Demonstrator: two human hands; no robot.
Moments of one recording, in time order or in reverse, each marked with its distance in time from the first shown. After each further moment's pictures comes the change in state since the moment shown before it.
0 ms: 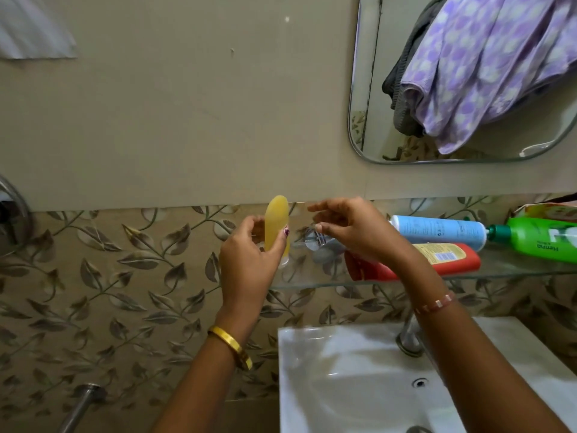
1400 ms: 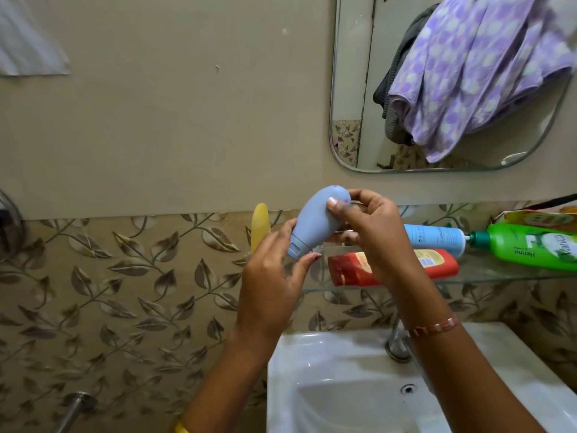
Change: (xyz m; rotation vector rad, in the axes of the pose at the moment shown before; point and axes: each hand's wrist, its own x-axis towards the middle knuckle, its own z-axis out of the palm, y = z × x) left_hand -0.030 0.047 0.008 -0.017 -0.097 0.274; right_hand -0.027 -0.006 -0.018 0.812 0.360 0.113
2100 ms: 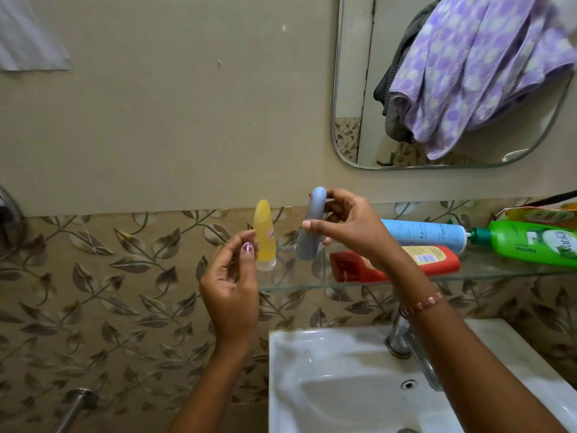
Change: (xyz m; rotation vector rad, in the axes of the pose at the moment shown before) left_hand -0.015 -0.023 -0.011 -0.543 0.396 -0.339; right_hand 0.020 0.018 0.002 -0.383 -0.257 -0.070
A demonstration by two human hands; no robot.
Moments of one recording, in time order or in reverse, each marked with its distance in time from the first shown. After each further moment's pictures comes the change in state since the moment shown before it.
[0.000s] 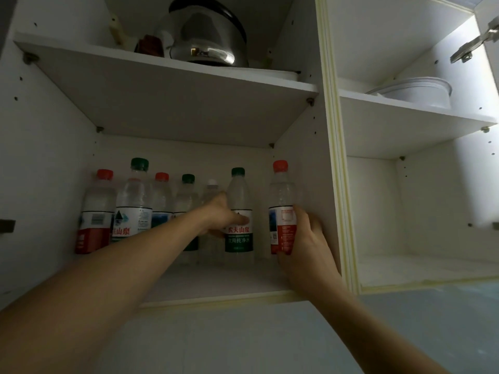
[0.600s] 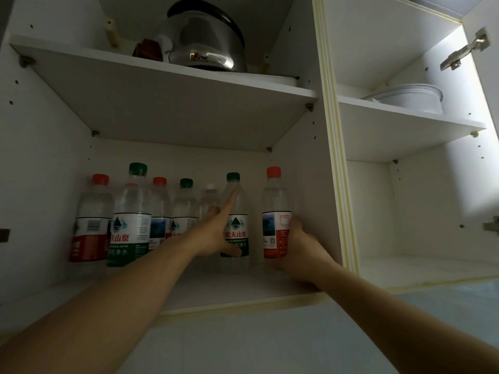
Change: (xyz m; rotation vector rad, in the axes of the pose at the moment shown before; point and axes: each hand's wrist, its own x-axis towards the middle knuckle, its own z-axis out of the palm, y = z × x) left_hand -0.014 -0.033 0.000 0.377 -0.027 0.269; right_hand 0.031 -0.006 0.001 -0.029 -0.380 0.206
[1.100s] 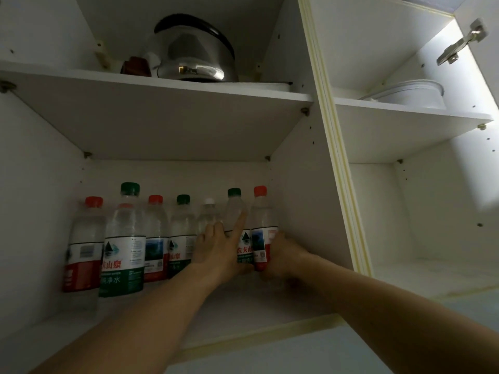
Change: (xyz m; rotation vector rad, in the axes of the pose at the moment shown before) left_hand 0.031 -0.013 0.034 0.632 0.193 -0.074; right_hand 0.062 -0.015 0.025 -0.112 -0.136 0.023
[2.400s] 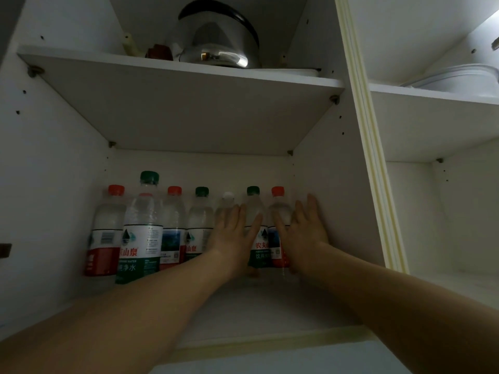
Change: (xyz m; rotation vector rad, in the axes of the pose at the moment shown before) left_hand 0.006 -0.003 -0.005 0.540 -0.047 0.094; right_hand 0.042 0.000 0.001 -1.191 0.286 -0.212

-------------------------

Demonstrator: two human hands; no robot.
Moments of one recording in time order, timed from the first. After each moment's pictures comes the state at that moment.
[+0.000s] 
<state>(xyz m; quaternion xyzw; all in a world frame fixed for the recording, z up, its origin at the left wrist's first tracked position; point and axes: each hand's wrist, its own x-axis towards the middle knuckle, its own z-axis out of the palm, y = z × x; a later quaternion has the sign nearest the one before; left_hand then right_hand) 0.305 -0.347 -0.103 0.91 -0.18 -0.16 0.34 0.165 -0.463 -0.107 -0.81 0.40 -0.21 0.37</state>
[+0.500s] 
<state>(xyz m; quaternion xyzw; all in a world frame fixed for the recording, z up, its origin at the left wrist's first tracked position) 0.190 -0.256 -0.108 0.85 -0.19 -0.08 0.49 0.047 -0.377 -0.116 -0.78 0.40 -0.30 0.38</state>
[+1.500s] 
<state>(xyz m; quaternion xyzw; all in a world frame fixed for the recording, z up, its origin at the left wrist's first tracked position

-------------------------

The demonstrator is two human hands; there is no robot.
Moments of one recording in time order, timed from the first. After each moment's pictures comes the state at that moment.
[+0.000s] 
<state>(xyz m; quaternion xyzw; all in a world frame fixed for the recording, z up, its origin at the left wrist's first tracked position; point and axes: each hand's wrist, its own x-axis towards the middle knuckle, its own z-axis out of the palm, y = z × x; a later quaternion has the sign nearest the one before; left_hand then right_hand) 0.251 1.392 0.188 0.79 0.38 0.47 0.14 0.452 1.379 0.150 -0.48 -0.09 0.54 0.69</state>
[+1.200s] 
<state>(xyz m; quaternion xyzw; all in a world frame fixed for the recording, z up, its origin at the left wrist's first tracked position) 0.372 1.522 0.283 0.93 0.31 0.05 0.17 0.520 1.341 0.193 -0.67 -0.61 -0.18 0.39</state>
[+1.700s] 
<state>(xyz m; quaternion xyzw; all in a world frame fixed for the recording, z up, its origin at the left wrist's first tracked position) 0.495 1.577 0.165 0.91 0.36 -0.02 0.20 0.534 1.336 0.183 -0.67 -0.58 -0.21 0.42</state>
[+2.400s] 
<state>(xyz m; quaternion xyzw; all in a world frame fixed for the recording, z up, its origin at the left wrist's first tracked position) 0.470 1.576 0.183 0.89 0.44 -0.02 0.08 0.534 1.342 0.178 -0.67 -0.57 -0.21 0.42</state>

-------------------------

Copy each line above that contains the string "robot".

Demonstrator: two human hands; no robot.
A demonstration by two human hands; no robot.
Demonstrator: two human hands; no robot.
The demonstrator is two human hands; there is no robot.

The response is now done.